On August 15, SB 1047 will be sent to the California Senate’s Assembly floor with whatever amendments get approved. That’s where bills “live or die” in California’s Senate, according to Wiener. It’s expected to pass, given its overwhelming support from lawmakers thus far.
Anthropic submitted a number of suggested amendments to SB 1047 in late July, which Wiener says he and California’s Senate policy committees are actively considering. Anthropic is the first developer of a state-of-the-art AI model to publicly signal it’s willing to work with Wiener on SB 1047, even though it doesn’t support the bill as it stands. This was largely seen as a win for the bill.

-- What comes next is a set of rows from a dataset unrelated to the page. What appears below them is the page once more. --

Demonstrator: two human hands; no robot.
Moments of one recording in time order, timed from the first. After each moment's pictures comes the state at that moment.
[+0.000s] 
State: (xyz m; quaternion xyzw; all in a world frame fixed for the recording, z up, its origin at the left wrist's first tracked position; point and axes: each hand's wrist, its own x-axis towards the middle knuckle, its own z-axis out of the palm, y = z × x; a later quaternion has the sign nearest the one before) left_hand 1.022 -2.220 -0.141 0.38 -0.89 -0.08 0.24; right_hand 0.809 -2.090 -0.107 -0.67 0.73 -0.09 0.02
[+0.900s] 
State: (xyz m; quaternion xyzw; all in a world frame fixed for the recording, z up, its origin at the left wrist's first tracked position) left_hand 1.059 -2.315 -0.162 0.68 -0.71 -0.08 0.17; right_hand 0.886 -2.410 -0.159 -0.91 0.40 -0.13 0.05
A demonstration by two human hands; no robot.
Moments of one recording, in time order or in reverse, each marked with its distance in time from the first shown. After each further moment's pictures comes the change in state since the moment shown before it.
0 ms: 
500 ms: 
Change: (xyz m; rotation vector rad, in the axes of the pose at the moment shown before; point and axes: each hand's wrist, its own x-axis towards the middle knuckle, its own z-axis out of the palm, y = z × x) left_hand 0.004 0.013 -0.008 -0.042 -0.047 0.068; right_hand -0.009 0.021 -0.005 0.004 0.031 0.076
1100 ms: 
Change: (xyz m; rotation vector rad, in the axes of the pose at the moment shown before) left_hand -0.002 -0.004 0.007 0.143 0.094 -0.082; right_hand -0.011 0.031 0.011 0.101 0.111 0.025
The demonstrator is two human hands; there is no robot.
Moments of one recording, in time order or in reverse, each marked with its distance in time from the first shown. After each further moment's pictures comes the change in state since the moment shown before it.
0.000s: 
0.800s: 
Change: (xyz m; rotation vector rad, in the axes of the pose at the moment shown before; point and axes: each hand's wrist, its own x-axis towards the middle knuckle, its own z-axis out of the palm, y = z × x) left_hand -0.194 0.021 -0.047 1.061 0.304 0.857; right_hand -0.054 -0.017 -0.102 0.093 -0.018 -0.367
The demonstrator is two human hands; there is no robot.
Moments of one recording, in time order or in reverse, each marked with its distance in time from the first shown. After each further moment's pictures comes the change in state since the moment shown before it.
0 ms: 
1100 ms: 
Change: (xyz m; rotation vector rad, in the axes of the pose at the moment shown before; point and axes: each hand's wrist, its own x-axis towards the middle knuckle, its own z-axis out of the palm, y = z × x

Anthropic’s proposed changes include getting rid of the FMD, reducing the Attorney General’s power to sue AI developers before a harm occurs, and getting rid of the whistleblower protections provision in SB 1047. Wiener says he’s generally positive about the amendments, but needs approval from several Senate policy committees before adding them to the bill.
If SB 1047 passes the Senate, the bill will be sent to California Governor Gavin Newsom’s desk where he will ultimately decide whether to sign the bill into law before the end of August. Wiener says he has not spoken to Newsom about the bill, and does not know his position.
This bill would not go into effect immediately, as the FMD is set to be formed in 2026. Further, if the bill does pass, it’s very likely to face legal challenges before then, perhaps from some of the same groups that are speaking up about it now.
Correction: This story originally referenced a previous draft of SB 1047’s language around who is responsible for fine-tuned models. Currently, SB 1047 says the developer of a derivative model is only responsible for a model if they spend three times as much as the original model developer did on training.